By MICHAEL PERKINS
THESE DAYS IT SEEMS TO TAKE LESS TIME TO SNAP A PHOTOGRAPH THAN IT DOES TO DECIDE WHETHER IT HAS ANY MERIT. Photography is still largely about momentary judgements, and so it stands to reason that some are more well-conceived than others. There’s a strong temptation to boast that “I meant to do that, of course” when the result is a good one, and to mount an elaborate alibi when the thing crashes and burns, but, even given that very human tendency, some pictures stubbornly linger between keeper and krap, inhabiting a nether region in which you can’t absolutely pronounce them either success or failure.
The image at left is one such. It was part of a day spent in New York’s Central Park, and for most of the shots taken on that session, I can safely determine which ones “worked”. This one, however, continues to defy a clear call either way. Depending on which day I view it, it’s either a slice-of-life capture that shows the density of urban life or a visual mess with about four layers too much glop going on. I wish there were an empirical standard for things like photographs, but…..wait, I really don’t wish that at all. I like the fact that none of us is truly certain what makes a picture resonate. If there were such a standard for excellence, photography could be reduced to a craft, like batik or knitting. But it can never be. The only “mission” for a photographer, however fuzzy, is to convey a feeling. Some viewers will feel like a circuit has been completed between themselves and the artist. But even if they don’t, the quest is worthwhile, and goes ever on.

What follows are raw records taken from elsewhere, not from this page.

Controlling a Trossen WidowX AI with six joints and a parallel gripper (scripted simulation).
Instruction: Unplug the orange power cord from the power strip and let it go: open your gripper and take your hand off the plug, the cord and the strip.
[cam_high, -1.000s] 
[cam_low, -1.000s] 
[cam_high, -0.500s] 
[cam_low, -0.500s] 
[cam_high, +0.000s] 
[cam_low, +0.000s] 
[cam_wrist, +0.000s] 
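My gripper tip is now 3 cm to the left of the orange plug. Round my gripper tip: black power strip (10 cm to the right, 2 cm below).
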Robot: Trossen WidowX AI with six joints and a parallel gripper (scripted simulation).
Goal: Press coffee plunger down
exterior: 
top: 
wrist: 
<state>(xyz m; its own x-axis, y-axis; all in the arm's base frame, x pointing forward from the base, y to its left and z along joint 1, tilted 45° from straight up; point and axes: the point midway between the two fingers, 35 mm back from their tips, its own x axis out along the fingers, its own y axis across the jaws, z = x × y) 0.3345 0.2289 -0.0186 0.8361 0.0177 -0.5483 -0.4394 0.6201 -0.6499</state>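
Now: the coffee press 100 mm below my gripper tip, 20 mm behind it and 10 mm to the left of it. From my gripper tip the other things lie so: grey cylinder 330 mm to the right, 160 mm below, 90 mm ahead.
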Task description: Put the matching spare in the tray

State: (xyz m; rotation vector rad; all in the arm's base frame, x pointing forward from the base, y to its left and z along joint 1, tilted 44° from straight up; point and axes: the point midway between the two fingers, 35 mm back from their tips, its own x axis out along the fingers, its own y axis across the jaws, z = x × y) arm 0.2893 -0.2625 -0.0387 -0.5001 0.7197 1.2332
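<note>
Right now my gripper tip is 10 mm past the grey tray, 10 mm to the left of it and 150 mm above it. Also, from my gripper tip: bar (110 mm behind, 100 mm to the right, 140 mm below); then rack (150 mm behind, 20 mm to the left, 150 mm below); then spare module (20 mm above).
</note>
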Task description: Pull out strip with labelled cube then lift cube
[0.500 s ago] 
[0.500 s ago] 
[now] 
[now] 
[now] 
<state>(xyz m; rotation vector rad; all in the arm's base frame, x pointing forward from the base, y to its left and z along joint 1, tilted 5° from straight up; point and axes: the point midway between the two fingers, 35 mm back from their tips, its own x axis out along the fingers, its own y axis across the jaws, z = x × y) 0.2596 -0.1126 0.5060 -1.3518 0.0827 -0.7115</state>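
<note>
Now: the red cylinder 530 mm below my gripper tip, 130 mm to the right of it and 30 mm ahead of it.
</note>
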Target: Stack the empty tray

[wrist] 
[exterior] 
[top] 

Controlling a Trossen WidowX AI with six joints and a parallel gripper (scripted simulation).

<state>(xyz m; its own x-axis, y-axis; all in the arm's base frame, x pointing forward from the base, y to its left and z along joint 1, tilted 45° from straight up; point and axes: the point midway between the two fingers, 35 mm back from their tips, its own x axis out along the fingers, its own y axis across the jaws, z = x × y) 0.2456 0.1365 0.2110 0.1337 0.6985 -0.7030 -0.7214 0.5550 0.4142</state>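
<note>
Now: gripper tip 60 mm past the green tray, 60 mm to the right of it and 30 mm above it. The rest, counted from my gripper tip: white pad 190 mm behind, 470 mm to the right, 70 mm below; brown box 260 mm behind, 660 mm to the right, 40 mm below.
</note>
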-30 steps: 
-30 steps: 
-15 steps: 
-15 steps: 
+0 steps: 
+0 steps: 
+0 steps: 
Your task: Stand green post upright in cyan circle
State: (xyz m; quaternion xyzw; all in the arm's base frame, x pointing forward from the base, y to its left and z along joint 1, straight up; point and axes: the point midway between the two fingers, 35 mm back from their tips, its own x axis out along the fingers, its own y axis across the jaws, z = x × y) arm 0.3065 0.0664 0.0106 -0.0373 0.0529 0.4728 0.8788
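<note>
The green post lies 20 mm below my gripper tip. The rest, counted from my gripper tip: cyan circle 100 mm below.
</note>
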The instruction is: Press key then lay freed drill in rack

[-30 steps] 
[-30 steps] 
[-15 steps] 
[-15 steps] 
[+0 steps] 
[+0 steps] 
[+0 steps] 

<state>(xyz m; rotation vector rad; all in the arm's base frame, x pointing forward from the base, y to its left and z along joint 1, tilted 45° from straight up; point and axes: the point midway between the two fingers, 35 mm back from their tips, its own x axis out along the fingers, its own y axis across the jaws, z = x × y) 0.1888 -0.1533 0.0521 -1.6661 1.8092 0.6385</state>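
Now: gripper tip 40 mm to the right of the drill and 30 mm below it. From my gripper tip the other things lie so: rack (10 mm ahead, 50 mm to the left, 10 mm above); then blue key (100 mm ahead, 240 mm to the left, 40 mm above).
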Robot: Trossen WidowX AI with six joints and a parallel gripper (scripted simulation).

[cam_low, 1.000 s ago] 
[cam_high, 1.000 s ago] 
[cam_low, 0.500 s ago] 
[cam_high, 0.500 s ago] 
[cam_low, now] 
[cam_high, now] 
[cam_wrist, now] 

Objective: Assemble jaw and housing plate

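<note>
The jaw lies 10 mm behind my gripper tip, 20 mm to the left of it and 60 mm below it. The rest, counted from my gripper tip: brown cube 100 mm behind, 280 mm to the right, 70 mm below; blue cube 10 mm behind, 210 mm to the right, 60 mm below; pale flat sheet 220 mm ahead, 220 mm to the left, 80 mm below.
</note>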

I have played with this photo endlessly, converting it to monochrome, trying to enhance detail in selective parts of it, faking a tilt-shift focus, and I finally present it here exactly as I shot it. I am gently closer to liking it than at first, but I feel like this one will be a problem child for years to come. Maybe I’m full of farm compost and it is simply a train wreck. Maybe it’s “sincere but just misunderstood”. I’m okay either way. I can accept it for a near miss, since it becomes a reference point for trying the same thing with better success somewhere down the road.
And, if it’s actually good, well, of course, I meant to do that.